What the exercise asks :: For the copy, please give all of the data again exactly and leave the pictures out.

Dataset content ::
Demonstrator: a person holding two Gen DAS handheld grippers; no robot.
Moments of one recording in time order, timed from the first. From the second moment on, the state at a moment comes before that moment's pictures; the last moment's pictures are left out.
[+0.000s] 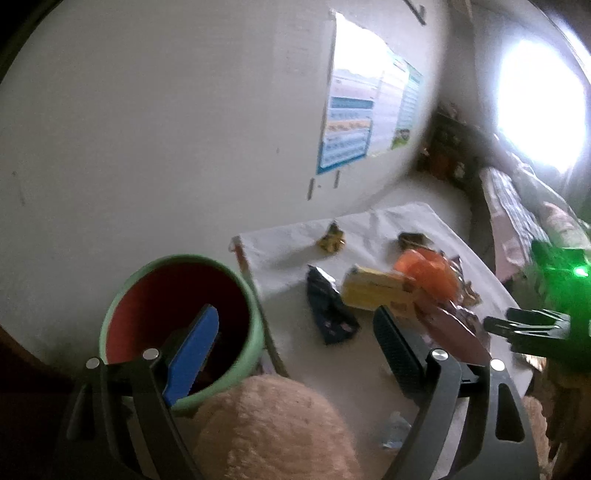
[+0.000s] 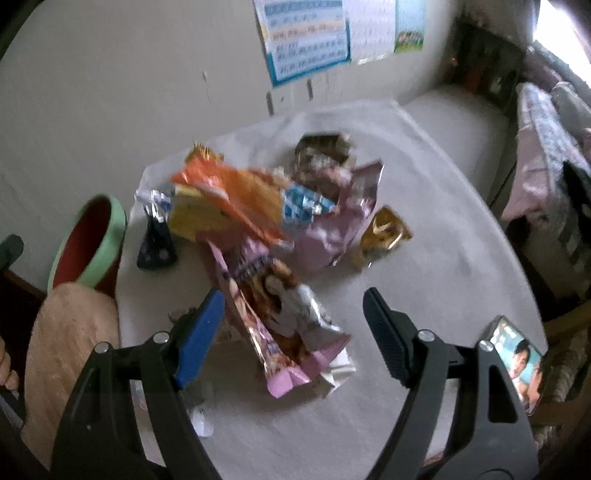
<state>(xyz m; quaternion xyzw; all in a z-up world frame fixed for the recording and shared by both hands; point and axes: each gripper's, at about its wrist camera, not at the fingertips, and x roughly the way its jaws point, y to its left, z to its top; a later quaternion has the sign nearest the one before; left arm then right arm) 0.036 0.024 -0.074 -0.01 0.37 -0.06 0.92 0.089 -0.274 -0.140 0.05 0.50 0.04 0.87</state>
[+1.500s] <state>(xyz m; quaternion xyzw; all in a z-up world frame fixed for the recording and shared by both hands) 0.094 -0.131 -0.199 0.08 0.52 -0.26 0.81 0.025 -0.288 -0.098 0.22 0.41 0.07 0.88</state>
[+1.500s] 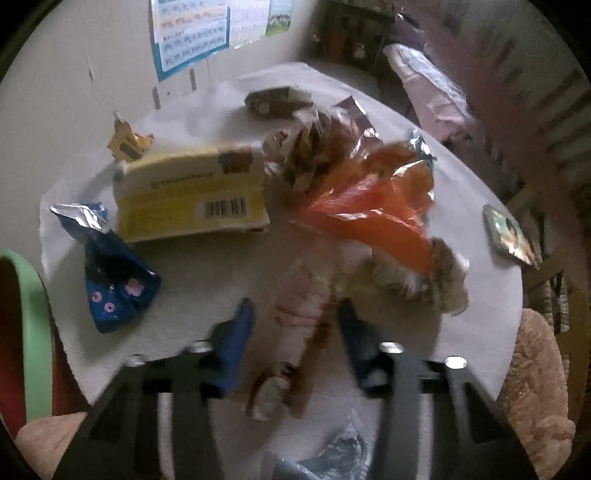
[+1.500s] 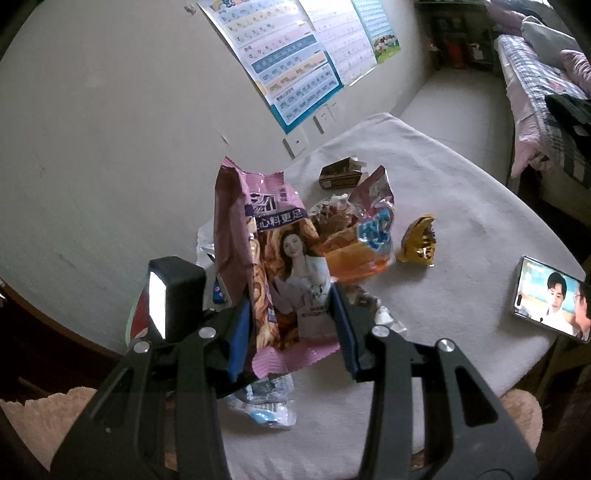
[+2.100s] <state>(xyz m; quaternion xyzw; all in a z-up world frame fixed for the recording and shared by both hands) 0.079 -0.081 -0.191 0.03 0.54 -0.19 0.82 0.018 -0.280 -0.093 0.23 0.40 0.06 0.89</state>
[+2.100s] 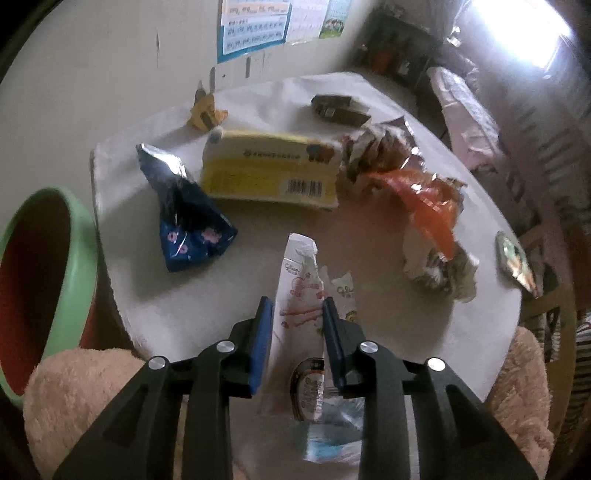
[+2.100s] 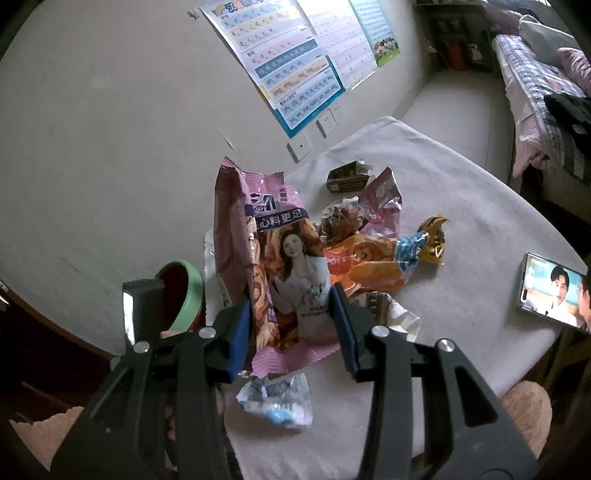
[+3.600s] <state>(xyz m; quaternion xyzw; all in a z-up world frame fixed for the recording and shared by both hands) 0.136 -0.062 -0.133 0.05 0.58 -0.16 0.80 0.098 -0.258 -0.068 0.27 0.43 0.08 0.86</state>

Task result ::
Demonstrator: a person holding two Gen DAS handheld grippers; no robot.
Moments of one recording in time order, timed from the first. From the second moment on, the state at a moment comes before that moment's pictures; the last moment's pictures are left out.
[+0.000s] 
[+0.000s] 
<state>(xyz m; quaternion xyzw; all in a z-up world frame fixed for the recording and shared by both hands; point and axes: each gripper's, at about its wrist camera, not at the fingertips, and x roughly the way its jaws point, y to its left, z to its top; a later quaternion has the sign nearest the one before; left arm then right arm) 0.036 0.024 -0.074 -0.01 0.37 -0.06 0.92 0.089 -0.274 -0.140 0.05 0.50 0.04 0.87</state>
[+1.500s] <state>(xyz m; quaternion xyzw; all in a z-up world frame fixed for the recording and shared by both hands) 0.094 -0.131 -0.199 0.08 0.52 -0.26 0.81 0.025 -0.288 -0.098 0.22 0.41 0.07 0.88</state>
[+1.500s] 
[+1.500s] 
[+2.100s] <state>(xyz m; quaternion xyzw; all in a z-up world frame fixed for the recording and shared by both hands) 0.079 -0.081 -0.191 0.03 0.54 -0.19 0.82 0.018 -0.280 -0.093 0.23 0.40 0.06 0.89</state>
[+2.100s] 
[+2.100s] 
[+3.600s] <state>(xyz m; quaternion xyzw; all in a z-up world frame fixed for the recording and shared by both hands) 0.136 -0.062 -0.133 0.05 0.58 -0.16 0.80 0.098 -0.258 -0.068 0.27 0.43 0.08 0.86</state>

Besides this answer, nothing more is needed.